The body was still hanging from the thick bough as Chief Superintendent Manny English and Detective Inspector Stevie Steele looked up at it, but two constables on ladders were supporting it, one on either side, while a third used a screwdriver as a lever to untie the thick belt that suspended it. The senior officers were close enough to see what was happening, but not directly under the tree, keeping disturbance of the immediate area to a minimum.
They watched as the PCs took the weight, and carefully lowered the burden to the ground, beside the pathway. As soon as they were finished, the on-call medical examiner stepped forward, and knelt beside the stiff, still form. He shone a light into each eyeball, loosened the leather noose and drew it over the head, then tested each of the limbs. Within a minute he jumped to his feet, nodding emphatically to himself.
‘He’s been up there since last night,’ he announced. ‘Rigor mortis is fully established; that indicates that he’s been dead for around twelve hours. . or more, of course.’

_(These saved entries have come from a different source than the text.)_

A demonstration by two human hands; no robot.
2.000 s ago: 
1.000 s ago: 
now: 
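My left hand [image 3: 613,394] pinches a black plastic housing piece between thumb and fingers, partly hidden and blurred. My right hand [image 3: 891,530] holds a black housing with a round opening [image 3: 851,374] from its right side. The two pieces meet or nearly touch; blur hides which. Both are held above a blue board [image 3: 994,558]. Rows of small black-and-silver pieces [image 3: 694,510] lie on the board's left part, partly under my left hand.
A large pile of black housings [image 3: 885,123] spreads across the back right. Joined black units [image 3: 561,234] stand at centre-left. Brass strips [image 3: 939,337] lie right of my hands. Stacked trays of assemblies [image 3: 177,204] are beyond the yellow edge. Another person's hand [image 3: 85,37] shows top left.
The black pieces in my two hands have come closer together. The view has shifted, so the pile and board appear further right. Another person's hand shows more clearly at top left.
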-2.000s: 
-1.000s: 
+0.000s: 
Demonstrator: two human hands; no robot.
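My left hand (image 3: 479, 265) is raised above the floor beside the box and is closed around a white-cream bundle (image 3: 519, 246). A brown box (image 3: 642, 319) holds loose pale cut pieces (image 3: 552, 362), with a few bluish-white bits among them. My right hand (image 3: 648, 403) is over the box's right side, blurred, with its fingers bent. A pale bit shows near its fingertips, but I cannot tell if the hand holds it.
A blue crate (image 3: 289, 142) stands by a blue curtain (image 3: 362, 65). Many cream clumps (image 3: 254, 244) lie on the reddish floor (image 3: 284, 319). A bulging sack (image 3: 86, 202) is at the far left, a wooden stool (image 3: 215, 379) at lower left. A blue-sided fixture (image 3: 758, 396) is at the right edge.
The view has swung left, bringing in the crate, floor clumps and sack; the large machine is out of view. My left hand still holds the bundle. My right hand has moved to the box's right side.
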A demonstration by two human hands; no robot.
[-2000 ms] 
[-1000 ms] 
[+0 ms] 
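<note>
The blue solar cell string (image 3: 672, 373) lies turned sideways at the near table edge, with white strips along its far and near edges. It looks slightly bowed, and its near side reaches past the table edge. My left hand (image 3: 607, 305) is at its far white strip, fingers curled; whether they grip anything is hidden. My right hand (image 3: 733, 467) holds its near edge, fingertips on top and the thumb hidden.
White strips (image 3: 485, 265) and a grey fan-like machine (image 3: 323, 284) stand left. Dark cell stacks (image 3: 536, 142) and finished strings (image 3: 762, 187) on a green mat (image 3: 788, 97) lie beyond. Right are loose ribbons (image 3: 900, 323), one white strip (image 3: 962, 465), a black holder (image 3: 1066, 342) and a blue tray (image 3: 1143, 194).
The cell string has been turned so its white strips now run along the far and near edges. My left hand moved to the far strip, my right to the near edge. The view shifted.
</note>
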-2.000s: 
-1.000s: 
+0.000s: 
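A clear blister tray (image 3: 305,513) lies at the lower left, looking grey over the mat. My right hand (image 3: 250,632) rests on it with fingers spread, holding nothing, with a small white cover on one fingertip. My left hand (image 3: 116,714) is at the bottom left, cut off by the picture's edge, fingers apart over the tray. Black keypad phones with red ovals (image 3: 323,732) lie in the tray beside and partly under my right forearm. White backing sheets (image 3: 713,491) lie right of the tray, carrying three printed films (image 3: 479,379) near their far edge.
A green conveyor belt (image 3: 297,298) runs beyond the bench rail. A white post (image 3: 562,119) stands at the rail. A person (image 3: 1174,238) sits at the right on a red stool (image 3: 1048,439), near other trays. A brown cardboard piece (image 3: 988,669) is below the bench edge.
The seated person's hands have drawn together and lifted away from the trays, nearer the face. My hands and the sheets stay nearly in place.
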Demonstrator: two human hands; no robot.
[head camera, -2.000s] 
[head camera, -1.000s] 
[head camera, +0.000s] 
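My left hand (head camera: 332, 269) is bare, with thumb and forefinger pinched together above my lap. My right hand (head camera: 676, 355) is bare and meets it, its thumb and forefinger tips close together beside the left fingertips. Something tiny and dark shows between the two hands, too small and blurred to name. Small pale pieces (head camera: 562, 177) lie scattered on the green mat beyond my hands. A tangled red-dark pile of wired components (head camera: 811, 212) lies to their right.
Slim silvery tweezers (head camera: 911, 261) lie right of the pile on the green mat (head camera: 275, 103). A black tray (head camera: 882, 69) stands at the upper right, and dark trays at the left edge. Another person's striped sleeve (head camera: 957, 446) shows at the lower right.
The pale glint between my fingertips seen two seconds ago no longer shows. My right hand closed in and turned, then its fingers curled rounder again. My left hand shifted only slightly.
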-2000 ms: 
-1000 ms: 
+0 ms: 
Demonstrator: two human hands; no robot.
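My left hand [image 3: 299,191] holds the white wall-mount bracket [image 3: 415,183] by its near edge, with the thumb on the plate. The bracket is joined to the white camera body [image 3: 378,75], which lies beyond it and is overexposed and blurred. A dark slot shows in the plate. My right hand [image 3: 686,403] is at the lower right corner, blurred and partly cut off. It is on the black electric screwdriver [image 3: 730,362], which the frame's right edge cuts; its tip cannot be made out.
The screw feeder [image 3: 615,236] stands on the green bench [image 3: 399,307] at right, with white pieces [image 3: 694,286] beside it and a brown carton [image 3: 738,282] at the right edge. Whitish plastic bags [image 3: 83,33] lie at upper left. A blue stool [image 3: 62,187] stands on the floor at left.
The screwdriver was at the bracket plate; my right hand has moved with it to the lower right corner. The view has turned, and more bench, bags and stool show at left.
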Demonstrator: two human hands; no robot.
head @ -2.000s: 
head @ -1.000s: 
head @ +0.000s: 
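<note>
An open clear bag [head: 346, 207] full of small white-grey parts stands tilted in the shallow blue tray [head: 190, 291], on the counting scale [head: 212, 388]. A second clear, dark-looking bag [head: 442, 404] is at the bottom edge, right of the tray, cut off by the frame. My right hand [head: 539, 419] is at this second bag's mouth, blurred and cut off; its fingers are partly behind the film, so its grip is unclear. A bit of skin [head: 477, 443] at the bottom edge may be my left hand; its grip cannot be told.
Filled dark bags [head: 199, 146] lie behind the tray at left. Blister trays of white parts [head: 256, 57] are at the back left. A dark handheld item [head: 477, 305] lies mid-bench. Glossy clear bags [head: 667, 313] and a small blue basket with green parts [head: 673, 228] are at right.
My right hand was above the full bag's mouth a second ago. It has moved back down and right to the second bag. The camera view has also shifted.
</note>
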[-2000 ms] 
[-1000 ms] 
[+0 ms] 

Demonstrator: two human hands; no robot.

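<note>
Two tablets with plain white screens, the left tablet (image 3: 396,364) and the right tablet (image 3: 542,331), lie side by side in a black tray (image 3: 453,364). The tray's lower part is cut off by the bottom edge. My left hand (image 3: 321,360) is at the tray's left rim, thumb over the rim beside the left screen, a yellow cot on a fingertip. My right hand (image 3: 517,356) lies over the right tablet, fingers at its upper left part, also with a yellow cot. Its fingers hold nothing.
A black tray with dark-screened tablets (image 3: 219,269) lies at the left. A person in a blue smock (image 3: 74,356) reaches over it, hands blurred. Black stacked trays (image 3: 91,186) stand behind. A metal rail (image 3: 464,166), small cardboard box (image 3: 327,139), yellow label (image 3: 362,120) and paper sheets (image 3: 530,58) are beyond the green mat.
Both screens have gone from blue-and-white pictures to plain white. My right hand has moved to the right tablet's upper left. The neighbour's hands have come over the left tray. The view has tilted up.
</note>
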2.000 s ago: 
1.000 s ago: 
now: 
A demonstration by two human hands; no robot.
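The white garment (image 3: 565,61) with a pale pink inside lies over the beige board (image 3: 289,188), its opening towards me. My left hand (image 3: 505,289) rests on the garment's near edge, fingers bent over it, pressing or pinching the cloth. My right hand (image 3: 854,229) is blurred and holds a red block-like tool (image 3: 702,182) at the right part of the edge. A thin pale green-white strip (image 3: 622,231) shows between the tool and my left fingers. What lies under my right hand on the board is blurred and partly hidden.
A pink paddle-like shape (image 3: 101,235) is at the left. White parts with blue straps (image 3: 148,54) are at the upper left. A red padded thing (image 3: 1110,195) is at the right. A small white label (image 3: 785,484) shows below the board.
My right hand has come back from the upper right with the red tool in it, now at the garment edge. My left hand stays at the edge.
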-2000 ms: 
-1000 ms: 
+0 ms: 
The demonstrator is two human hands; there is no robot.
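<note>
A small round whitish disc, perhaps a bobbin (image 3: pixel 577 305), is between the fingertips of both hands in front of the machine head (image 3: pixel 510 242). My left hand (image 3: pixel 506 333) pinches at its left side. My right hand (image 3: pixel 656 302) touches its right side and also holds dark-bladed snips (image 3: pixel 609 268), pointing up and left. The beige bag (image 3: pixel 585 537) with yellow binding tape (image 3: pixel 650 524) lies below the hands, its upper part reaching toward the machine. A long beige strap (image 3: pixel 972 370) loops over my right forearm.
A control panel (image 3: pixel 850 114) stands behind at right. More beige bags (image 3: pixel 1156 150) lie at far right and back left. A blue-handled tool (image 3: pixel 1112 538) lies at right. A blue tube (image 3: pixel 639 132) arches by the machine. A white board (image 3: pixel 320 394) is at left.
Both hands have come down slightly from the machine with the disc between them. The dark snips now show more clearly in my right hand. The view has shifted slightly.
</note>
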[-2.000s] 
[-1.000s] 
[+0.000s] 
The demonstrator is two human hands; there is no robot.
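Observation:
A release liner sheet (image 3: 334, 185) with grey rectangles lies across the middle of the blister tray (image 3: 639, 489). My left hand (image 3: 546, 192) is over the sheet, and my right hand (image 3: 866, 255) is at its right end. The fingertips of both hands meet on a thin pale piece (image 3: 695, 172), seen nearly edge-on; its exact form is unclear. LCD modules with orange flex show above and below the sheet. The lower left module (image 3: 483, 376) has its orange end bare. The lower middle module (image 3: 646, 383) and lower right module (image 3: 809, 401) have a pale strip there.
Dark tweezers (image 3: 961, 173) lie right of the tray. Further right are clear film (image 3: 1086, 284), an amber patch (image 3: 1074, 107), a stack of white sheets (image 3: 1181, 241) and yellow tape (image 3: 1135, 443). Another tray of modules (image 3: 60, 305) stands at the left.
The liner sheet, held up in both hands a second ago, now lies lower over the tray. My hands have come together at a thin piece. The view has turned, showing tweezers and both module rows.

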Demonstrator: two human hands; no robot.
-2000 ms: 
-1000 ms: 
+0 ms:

‘It’s feasible,’ said Steele. ‘In the darkness of last night you could have walked past within a couple of yards of him and never have known he was there.’
‘Aye,’ muttered English, ‘but who was he, and why didn’t anyone come looking for him?’
‘Maybe they did, sir. Have you checked missing persons information?’
The divisional commander bristled in his uniform, and Steele knew that he had made a mistake. Manny English was a notorious book operator: his question was one that could, and should, have gone without the asking.
‘There haven’t been any,’ he replied tersely. ‘Not in the past week at any rate, and you’ve just heard what the MO has to say. Do you want him photographed again?’ he asked.
‘No sir. There’s no point.’
‘Very well. Let’s get him into a plastic coffin and off to the mortuary where they can thaw the poor bugger out.’ He waved through the slightly thinned fog to two uniformed men, who were waiting beside a blue van with a ventilator on top.
‘One thing first,’ said Steele. He bent over the body and felt around the chest area, then opened the dark grey suit, and from an inside pocket produced a wallet. He opened it and, from a compartment within, drew out a business card. ‘Ivor Whetstone, MCIBS,’ he read. ‘Director of Business. .’ He glanced up at English. ‘He’s a banker, sir.’
The chief superintendent nodded sagely. ‘I could tell by his suit that he was some sort of a business type; banker, lawyer, accountant, something like that.’
Steele could tell in his turn why his senior officer had not prospered in CID. ‘I once arrested a bank robber who wore the same brand of suit as this,’ he said.
‘I wonder what drove him to do it?’ English murmured.
‘Drove whom to do what?’
The uniformed commander looked at the detective in exasperation. ‘Him.’ He pointed at Whetstone’s body. ‘That.’ He pointed at the tree.
Steele sighed. ‘At the very best, sir,’ he said, ‘this has to be a suspicious death; maybe even a homicide.’
‘Ohh, really?’ English exclaimed. ‘Honest to God, that’s CID all over, rushing to judgement.’